Trytond-worker silently unoperative after child proccesses are killed

Dan · March 1, 2022, 6:19pm

Whenever its child process die for a reason other than a python exception, e.g. due to a SIGKILL being received from the OS, I’d expect the trytond-worker daemon to stop with a non-zero exit code.

Right now this is not so because the underlying multiprocessing interface used is Pool. Its returned AsyncResults objects are waited to be ready in a loop with a minor sleep, but async results from a dead child will never be ready, so the program gets stuck in an infinite waiting loop.

This stops any other tasks from being processed with no alert about any dead process, and the situation can go unnoticed until users realise new purchases and sales are not being processed or emails are not being sent.

Dan · March 1, 2022, 6:35pm

Given that the task list is already being handled manually with a list wrapper class named TaskList

class TaskList(list):
    def filter(self):
        for t in list(self):
            if t.ready():
                self.remove(t)
        return self

# ...

while len(tasks.filter()) >= processes:
  time.sleep(0.1)

so there is no advantatge out of using a multiprocessing.Pool, I think it would make sense to move to the bare Process objects. Those objects have an .is_alive() method that would let the processing queue to move on, either if childs finished their task or died abruptly.
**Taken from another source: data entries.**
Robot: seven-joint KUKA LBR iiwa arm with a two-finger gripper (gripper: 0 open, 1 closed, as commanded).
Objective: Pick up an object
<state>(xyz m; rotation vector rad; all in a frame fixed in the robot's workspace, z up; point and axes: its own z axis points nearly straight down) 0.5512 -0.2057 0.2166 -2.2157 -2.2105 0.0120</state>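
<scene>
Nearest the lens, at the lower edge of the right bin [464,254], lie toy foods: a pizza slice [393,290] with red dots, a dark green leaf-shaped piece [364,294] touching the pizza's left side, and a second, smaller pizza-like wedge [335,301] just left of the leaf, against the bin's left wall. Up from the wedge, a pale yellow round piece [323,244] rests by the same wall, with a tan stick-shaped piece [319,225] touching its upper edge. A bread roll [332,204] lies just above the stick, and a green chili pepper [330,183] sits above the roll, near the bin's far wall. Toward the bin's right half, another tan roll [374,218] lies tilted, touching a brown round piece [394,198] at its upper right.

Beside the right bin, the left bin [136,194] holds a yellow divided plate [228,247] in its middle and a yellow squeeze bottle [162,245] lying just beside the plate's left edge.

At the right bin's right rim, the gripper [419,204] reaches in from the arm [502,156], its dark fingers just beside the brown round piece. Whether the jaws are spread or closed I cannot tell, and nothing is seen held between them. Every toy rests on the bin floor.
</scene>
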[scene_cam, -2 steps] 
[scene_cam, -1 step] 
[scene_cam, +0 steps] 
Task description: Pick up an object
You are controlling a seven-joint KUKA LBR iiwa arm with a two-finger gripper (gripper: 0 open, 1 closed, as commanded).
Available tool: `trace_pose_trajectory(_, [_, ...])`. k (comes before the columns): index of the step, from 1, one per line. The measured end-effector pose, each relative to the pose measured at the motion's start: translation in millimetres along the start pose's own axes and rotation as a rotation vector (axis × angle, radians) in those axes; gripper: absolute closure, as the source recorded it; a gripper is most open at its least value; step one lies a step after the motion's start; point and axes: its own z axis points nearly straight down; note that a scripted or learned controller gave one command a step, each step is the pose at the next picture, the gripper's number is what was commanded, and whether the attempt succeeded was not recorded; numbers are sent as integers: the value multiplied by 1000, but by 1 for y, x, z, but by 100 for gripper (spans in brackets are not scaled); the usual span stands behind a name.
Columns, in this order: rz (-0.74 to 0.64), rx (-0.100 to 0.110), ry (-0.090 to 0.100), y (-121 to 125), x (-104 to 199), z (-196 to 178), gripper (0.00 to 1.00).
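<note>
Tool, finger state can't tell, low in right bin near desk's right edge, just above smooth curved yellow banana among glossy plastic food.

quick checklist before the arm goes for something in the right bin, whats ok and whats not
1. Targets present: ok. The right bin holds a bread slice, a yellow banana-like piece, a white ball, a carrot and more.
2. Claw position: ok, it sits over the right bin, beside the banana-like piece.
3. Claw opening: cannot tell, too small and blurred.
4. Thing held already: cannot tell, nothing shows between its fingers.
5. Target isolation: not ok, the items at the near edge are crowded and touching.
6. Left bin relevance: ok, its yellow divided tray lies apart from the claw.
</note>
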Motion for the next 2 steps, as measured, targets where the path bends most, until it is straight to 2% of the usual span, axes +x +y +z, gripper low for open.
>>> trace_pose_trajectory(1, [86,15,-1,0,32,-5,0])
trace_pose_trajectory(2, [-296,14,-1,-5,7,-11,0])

Alternatively, the concurrent.futures.ProcessPoolExecutor has a similar API that would let retain all the initializer magic around database connections, save quite a bunch of process forking but still interrogate the returned Future objects about their running state.

Also, future attempts to submit more tasks would raise a BrokenExecutor exception, after which the program could either try to restore with a new executor pool or maybe let it be unhandled so the main process effectively stops so that system administrators can be alerted by their favorite tools.

ced · March 2, 2022, 10:54am

This has been spotted on Worker pool stop working after all processes crash (#11104) · Issues · Tryton / Tryton · GitLab

The advantage is to have a pool of worker ready, this avoid to have to initialize the pool for each task.

Maybe. It is annoying that Python has multiple options to manage a pool of processors.

Dan · March 2, 2022, 11:58am

Thanks, I often fail to find issues in that platform.

Absolutely. I was thinking about the manual effort of keeping N tasks running concurrently, which is only one of the many advantatges of pools.

Indeed. I guess multiprocessing must be retained for its widespread usage, but the concurrent module feels like the right way to do things nowadays. My first attempt to replace the process pool in the worker module is quite straightforward and I am gonna port it to a nasty deployment that is recurringly running out of memory.

ced · March 2, 2022, 2:13pm

Please make a proposal on the issue following: Tryton - How to Develop

Dan · March 10, 2022, 4:52pm

I hope I can work on it soon.

On an additional note, deploying this caused an immediate drop of the basal CPU usage of the worker service.

My guess is this is due to having replaced the time.sleep(0.1) instruction in the wait loop with

concurrent.futures.wait(tasks, return_when=FIRST_COMPLETED)

but I haven’t profiled it. (See wait)

Nonetheless, this could be even more beneficial than expected.